PROBLEM.
The answer must be the full listing, reproduced without any change.

INFORMATION PROVIDED.
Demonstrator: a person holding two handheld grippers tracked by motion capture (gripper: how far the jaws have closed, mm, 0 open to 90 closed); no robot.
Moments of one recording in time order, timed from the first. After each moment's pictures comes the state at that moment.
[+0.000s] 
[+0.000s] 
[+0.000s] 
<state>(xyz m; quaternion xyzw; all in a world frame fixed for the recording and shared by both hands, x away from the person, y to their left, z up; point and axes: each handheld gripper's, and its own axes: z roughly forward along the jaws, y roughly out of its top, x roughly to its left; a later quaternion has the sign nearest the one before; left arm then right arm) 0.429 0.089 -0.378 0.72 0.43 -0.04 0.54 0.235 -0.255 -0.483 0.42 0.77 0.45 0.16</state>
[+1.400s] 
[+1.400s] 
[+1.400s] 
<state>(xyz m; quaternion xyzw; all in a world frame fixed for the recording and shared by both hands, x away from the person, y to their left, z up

SOLUTION FOR THIS EXERCISE.
Demonstrator: a person holding two handheld grippers tracked by motion capture (gripper: how far the jaws have closed, mm, 0 open to 90 closed); no robot.
Moments of one recording in time order, timed from the first. After each moment's pictures comes the state at that moment.
[+0.000s] 
[+0.000s] 
[+0.000s] 
<state>(xyz m; quaternion xyzw; all in a world frame fixed for the recording and shared by both hands, x away from the person, y to their left, z up; point and axes: each handheld gripper's, and its own axes: z roughly forward along the jaws, y roughly out of its top, x roughly to its left; a later quaternion has the sign nearest the one before; left arm then right arm) 0.429 0.089 -0.378 0.72 0.43 -0.04 0.54 0.235 -0.255 -0.483 0.42 0.77 0.45 0.16</state>
[+1.400s] 
[+1.400s] 
[+1.400s] 
<state>(xyz m; quaternion xyzw; all in a world frame fixed for the recording and shared by both hands, x away from the person, y to their left, z up

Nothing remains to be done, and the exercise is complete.